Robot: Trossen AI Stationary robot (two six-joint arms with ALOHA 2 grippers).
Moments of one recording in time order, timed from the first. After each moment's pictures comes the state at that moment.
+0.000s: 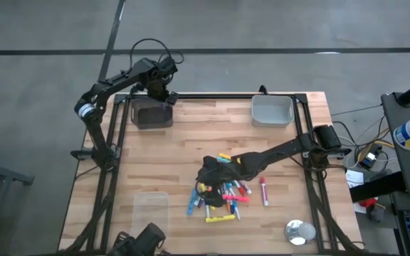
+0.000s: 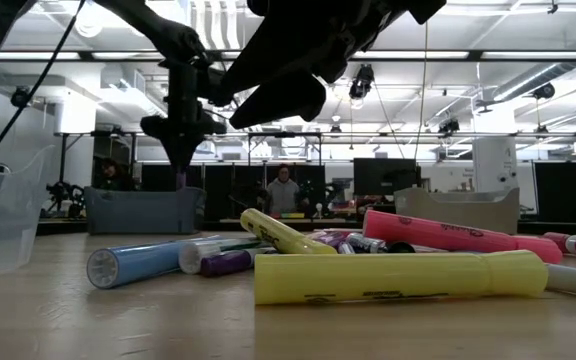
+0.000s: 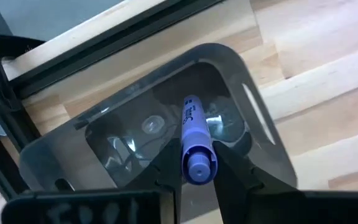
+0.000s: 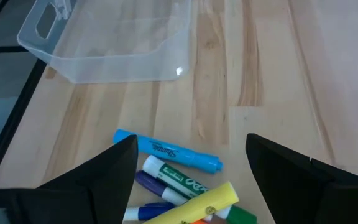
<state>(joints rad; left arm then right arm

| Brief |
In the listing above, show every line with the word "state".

| Output for this exercise |
Moments of one recording in time order, timed from the first. After each moment's pictures comes the state at that moment.
<state>(joints rad; left arm then right arm

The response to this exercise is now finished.